第一题是“Bad Horse”,具体的描述如下:
Problem
As the leader of the Evil League of Evil, Bad Horse has a lot of problems to deal with. Most recently, there have been far too many arguments and far too much backstabbing in the League, so much so that Bad Horse has decided to split the league into two departments in order to separate troublesome members. Being the Thoroughbred of Sin, Bad Horse isn't about to spend his valuable time figuring out how to split the League members by himself. That what he's got you -- his loyal henchman -- for.
Input
The first line of the input gives the number of test cases, T. T test cases follow.
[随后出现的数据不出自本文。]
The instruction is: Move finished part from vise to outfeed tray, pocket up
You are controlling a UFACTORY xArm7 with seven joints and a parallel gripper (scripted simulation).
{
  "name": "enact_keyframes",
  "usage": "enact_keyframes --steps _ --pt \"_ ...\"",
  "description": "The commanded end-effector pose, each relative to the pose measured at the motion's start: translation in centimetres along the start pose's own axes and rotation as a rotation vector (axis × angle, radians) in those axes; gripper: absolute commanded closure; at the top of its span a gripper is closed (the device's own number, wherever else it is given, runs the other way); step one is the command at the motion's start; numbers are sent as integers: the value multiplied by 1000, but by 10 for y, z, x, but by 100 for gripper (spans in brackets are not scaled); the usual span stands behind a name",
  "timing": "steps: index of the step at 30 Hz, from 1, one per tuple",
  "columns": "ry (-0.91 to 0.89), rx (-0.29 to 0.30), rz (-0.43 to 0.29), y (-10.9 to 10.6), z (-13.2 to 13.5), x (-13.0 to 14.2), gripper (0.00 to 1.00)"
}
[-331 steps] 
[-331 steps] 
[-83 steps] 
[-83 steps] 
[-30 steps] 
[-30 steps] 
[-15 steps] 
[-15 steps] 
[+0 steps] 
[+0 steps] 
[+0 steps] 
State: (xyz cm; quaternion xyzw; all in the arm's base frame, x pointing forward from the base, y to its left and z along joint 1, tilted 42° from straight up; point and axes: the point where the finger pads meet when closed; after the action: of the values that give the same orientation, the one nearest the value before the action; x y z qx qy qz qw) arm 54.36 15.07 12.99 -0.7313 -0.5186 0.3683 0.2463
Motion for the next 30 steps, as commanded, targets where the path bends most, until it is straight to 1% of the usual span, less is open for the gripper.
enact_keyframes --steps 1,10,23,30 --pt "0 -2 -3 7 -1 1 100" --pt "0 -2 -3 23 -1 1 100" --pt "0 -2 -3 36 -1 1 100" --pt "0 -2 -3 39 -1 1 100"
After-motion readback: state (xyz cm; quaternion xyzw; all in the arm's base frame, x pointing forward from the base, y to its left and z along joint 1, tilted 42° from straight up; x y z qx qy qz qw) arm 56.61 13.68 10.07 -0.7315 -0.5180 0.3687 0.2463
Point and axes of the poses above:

Each test case starts with a positive integer M on a line by itself -- the number of troublesome pairs of League members. The next M lines each contain a pair of names, separated by a single space.
Output
For each test case, output one line containing "Case #x: y", where x is the case number (starting from 1) and y is either "Yes" or "No", depending on whether the League members mentioned in the input can be split into two groups with neither of the groups containing a troublesome pair.
Limits
1 ≤ T ≤ 100.
Each member name will consist of only letters and the underscore character.
Names are case-sensitive.
No pair will appear more than once in the same test case.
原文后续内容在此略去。